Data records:
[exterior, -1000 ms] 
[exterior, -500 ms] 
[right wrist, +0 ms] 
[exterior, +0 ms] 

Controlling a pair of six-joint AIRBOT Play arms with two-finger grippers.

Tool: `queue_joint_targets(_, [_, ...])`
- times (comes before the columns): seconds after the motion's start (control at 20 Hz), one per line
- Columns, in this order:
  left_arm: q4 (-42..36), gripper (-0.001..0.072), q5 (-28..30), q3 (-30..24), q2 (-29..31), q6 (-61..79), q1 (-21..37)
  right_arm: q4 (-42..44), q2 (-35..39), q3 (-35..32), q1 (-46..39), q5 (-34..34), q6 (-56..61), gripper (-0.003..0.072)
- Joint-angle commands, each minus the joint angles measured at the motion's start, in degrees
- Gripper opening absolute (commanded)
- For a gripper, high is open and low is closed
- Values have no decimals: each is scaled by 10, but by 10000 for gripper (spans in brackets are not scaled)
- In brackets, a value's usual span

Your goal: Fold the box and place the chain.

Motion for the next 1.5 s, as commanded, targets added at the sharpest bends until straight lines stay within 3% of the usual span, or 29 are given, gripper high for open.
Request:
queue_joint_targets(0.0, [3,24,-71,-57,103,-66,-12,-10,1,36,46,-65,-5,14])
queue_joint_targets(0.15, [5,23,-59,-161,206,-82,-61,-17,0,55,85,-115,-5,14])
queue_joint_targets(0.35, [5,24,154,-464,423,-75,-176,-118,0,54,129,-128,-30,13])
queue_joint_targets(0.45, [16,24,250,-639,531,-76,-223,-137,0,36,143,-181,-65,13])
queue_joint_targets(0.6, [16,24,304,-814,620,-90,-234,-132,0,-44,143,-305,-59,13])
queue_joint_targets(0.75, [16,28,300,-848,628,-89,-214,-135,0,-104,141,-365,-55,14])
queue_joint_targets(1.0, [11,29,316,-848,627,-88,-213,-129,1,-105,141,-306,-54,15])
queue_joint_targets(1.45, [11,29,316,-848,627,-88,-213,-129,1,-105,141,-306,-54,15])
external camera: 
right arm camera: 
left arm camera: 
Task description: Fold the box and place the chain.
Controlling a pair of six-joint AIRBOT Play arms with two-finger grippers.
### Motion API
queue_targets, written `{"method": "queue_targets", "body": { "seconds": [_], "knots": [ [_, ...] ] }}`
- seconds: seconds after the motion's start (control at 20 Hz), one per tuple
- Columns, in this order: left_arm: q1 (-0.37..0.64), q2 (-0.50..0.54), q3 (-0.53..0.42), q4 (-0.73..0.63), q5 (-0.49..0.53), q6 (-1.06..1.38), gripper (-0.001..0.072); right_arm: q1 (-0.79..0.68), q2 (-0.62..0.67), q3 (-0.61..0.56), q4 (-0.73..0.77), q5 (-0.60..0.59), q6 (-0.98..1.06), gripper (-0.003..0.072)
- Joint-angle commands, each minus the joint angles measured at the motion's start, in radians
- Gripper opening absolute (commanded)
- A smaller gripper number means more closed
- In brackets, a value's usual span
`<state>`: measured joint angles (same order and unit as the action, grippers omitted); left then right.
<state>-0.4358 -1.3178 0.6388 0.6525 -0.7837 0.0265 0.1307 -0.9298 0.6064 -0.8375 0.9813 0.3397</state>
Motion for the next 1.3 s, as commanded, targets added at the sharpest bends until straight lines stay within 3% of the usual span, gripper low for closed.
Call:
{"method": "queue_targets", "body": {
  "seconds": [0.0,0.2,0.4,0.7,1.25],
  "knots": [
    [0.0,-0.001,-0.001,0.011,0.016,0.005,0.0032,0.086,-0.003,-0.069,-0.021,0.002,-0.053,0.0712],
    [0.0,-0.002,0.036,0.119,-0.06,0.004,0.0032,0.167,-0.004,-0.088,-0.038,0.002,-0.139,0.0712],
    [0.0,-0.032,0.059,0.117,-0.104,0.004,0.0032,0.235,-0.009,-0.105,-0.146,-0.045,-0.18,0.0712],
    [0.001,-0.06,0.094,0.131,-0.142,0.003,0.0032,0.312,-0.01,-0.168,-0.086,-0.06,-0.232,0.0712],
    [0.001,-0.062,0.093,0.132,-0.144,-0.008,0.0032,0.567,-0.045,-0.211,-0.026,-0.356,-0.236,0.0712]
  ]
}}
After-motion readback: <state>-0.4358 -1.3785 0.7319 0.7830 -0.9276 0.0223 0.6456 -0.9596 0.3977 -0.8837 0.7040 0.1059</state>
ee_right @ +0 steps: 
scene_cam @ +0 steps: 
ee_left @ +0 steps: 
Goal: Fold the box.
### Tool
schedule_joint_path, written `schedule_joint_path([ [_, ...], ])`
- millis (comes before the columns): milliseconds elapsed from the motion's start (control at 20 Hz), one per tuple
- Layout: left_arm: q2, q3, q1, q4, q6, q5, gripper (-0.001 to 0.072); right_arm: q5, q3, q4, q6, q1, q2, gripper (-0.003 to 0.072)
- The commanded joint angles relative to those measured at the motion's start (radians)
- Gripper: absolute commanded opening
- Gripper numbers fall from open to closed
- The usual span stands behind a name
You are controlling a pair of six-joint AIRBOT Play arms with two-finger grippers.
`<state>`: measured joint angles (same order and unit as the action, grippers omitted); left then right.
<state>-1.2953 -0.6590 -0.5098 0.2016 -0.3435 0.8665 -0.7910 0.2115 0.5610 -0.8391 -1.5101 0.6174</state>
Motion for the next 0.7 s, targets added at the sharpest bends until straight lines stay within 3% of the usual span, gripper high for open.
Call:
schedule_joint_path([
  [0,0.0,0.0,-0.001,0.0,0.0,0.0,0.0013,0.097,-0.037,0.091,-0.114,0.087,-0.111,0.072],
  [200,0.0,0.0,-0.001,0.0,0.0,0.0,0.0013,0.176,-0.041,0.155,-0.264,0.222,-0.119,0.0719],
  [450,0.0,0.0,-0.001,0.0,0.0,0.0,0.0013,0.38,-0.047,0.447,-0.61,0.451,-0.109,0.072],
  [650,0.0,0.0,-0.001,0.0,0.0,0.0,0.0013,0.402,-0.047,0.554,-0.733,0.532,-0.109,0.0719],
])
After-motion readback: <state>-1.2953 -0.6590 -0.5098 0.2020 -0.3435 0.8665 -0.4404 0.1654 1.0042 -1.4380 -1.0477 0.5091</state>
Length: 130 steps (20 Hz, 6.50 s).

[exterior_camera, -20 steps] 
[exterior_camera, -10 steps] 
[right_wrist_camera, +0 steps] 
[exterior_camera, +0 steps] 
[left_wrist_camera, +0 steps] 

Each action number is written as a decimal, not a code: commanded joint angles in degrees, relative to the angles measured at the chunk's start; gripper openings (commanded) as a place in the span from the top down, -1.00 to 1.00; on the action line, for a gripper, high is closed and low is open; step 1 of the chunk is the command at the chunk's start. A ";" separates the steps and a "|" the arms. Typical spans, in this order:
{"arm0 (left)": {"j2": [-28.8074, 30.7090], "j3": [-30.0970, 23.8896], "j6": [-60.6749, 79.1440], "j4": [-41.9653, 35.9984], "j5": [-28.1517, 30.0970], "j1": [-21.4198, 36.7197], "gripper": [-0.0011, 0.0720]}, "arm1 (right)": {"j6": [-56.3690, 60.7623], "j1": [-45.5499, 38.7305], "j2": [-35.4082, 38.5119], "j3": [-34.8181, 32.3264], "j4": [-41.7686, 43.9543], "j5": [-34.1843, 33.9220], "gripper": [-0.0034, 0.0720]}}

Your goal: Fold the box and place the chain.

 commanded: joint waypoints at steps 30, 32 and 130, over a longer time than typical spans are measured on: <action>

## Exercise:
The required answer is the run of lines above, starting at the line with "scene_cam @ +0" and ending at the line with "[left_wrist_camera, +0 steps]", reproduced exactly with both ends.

## Result:
scene_cam @ +0 steps: 
ee_left @ +0 steps: 
Goal: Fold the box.
### Tool
schedule_joint_path, written `schedule_joint_path([ [_, ...], ])`
- millis (comes before the columns): milliseconds elapsed from the motion's start (control at 20 Hz), one per tuple
- Layout: left_arm: q2, q3, q1, q4, q6, q5, gripper (-0.001 to 0.072); right_arm: q5, q3, q4, q6, q1, q2, gripper (-0.003 to 0.072)
- The commanded joint angles relative to those measured at the motion's start (radians)
- Gripper: absolute commanded opening
- Gripper numbers fall from open to closed
- The usual span stands behind a name
You are controlling a pair of six-joint AIRBOT Play arms with two-finger grippers.
`<state>`: measured joint angles (same order and unit as the action, grippers omitted); left then right.
<state>-1.2953 -0.6590 -0.5098 0.2016 -0.3435 0.8665 -0.7910 0.2115 0.5610 -0.8391 -1.5101 0.6174</state>
Motion for the next 0.7 s, targets added at the sharpest bends until straight lines stay within 3% of the usual span, gripper high for open.
Call:
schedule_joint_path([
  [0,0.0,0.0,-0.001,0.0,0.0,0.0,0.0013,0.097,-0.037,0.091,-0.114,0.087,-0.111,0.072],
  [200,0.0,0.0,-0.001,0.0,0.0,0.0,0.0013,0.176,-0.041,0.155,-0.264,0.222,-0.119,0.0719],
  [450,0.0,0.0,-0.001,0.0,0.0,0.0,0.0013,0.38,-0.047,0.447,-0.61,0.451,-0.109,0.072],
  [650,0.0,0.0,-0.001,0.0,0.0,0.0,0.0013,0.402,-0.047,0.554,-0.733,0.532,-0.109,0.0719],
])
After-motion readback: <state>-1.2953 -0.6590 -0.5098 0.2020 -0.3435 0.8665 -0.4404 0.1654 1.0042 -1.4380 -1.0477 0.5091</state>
Length: 130 steps (20 Hz, 6.50 s).

[exterior_camera, -20 steps] 
[exterior_camera, -10 steps] 
[right_wrist_camera, +0 steps] 
[exterior_camera, +0 steps] 
[left_wrist_camera, +0 steps] 

No further answer is expected.